In this series “Displaced and Disposable,” I have outlined our disposable approach to life and how it has led to human displacement. Climate refugees are emblematic of this fundamental crisis triggered by our disposable approach to ecology and those displaced by it.

In contrast to communities that recognize ecosystems and climate as integral to human existence, disposable societies often turn a blind eye to the ecological and social consequences of deforestation, extensive mineral extraction, mechanized agriculture and oil pipeline construction. We have arrived at a juncture in human history where “disposable” communities far overpower ecologically conscious communities.

Disposability is embedded in most of our collective consciousness to an extent that we are yet to recognize. We have normalized the use of disposable items. We have normalized the endless production of material and social waste: disposable cups, plastic bottles, cheap clothes and throwaway technology are incorporated in our daily lives. We cannot imagine our days without the comfort of such items.

Our materialistic, fossil fuel-addicted and resource-depleting culture has trashed the very ecosystem that sustains our existence on this planet.

In the process, communities have been displaced.
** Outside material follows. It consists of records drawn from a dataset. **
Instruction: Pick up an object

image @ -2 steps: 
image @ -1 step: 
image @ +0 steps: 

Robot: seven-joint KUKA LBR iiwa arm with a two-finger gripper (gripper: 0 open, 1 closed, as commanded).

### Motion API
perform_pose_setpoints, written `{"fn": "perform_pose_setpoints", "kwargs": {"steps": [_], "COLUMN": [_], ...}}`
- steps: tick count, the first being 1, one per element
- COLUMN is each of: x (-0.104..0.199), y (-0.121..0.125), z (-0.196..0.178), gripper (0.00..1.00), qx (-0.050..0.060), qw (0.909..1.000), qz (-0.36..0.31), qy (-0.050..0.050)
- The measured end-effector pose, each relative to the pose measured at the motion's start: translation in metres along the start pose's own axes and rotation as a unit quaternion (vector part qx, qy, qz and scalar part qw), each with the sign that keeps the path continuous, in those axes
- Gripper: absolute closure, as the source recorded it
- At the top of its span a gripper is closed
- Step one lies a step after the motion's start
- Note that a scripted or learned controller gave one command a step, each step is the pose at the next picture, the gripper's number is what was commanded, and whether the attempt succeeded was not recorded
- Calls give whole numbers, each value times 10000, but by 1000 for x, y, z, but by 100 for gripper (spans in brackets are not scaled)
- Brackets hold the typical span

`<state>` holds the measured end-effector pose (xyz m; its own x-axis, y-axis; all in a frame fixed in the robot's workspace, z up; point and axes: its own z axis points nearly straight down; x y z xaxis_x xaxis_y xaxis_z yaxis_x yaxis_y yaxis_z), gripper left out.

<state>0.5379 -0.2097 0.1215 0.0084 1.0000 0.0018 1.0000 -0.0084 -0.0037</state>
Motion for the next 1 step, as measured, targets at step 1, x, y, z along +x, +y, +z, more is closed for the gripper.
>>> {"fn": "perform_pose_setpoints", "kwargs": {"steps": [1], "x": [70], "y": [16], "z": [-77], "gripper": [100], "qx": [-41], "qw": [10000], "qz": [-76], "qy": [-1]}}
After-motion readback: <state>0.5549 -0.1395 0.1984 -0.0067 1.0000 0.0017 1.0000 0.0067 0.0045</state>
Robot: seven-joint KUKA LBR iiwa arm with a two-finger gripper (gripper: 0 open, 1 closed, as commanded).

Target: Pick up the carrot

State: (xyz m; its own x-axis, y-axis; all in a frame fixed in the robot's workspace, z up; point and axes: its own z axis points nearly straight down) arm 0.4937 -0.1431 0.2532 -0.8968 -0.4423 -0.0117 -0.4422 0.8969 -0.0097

Wars have been fabricated. Violence has been deployed. Inequality has become amplified. Modern slavery has been reinforced.

Syrian refugees are seen crossing into Iraq in harsh weather conditions. Top scientists, as part of U.N. climate panels, are saying that climate change will worsen existing global security problems, such as civil wars and strife between nations and lead to more refugees. (AP/Hadi Mizban, File)

Syrian refugees are seen crossing into Iraq in harsh weather conditions. Top scientists, as part of U.N. climate panels, are saying that climate change will worsen existing global security problems, such as civil wars and strife between nations and lead to more refugees. (AP/Hadi Mizban, File)

If we are to restore justice and ensure protection for those displaced by ecological disasters, we must reassess – individually and collectively, economically and politically, psychologically and pragmatically – our throwaway approach to life.

We can no longer afford to deem the lives of communities impacted by climate change in Malawi or Bangladesh or Haiti as avoidable hindrances. The same issues will inevitably reach our doorsteps as they have begun already, in the form of intense migration influxes.

In Bauman’s words: “Humanity is in crisis – and there is no exit from that crisis other than the solidarity of humans.”

The views expressed in this article belong to the author and do not necessarily reflect the editorial policy of Refugees Deeply.